THE TASK:
A single number is expected: the count of lines in the records below that contain "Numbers".

MATERIAL SUPPLIED:
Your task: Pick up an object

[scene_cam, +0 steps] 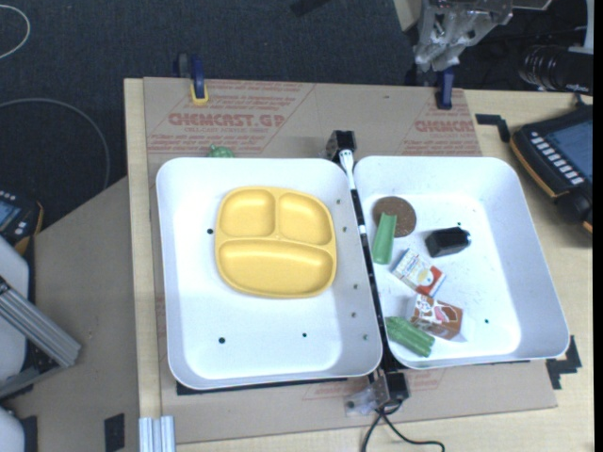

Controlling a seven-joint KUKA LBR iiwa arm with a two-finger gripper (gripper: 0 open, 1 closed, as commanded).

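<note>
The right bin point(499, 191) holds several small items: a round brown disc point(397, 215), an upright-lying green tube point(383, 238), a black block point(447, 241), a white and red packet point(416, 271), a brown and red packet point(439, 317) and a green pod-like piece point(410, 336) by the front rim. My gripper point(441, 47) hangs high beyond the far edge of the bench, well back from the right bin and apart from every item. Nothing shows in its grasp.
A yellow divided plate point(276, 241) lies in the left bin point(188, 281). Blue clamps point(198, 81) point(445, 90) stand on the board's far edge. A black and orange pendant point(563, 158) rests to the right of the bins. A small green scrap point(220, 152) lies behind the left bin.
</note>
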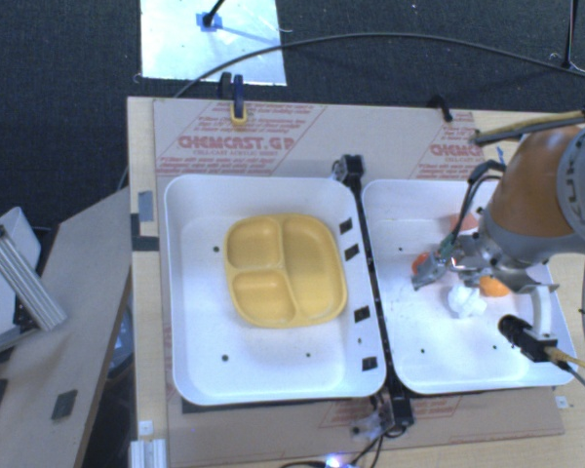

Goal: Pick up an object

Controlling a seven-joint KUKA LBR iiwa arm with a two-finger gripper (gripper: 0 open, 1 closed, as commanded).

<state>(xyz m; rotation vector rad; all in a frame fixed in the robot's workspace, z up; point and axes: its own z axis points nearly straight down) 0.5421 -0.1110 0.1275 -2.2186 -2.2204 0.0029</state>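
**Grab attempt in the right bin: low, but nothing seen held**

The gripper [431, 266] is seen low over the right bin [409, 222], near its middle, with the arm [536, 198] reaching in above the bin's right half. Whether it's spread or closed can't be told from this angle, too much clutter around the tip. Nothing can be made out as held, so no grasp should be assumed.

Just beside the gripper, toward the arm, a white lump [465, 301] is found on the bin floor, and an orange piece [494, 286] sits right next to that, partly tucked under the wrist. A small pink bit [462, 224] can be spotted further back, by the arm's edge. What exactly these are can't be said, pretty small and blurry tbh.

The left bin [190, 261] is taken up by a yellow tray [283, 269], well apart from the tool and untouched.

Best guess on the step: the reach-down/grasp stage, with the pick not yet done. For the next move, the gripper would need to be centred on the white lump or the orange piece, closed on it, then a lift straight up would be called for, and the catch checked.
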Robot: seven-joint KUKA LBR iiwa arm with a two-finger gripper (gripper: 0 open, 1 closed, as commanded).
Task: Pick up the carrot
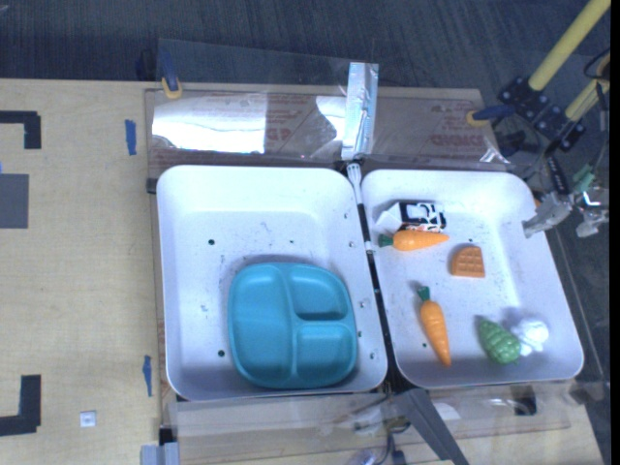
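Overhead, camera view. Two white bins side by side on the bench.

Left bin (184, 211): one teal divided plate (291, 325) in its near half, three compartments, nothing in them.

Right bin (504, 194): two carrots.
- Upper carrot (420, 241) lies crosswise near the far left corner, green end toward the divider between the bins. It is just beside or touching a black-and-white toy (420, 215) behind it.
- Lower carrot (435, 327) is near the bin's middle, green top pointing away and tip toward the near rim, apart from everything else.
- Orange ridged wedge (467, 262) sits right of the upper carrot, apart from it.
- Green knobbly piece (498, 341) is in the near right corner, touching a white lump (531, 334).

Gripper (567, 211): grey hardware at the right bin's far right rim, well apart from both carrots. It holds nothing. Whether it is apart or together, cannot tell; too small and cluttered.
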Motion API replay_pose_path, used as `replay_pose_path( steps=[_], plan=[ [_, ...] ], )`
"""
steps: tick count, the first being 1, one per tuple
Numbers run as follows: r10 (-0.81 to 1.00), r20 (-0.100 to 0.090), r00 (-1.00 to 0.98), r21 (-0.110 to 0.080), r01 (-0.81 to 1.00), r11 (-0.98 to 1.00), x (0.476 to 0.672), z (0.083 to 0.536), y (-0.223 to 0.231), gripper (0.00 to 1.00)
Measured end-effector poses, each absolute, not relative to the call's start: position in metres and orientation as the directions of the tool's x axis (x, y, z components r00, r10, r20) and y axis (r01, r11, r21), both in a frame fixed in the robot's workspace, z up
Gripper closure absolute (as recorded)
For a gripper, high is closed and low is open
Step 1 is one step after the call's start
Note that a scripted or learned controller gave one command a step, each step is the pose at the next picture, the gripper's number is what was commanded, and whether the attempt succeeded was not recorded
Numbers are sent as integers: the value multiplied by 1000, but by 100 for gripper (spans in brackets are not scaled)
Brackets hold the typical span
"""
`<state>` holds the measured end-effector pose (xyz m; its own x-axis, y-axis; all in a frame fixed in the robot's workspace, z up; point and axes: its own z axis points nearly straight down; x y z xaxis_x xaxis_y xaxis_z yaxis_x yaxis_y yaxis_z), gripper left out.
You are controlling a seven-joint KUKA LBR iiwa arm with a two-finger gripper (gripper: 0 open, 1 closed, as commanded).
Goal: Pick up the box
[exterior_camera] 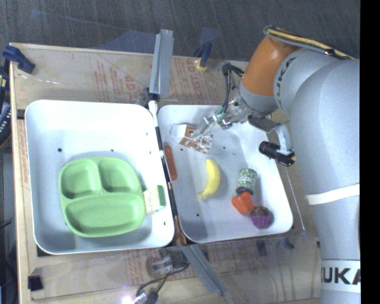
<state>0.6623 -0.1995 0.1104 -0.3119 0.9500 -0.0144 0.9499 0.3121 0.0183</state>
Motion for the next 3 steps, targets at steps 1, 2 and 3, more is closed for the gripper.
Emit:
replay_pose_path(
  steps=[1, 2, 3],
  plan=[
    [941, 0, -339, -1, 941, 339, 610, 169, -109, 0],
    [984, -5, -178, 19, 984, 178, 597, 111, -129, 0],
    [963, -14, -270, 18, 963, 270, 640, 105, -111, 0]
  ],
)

OUTPUT FOR THIS TASK:
2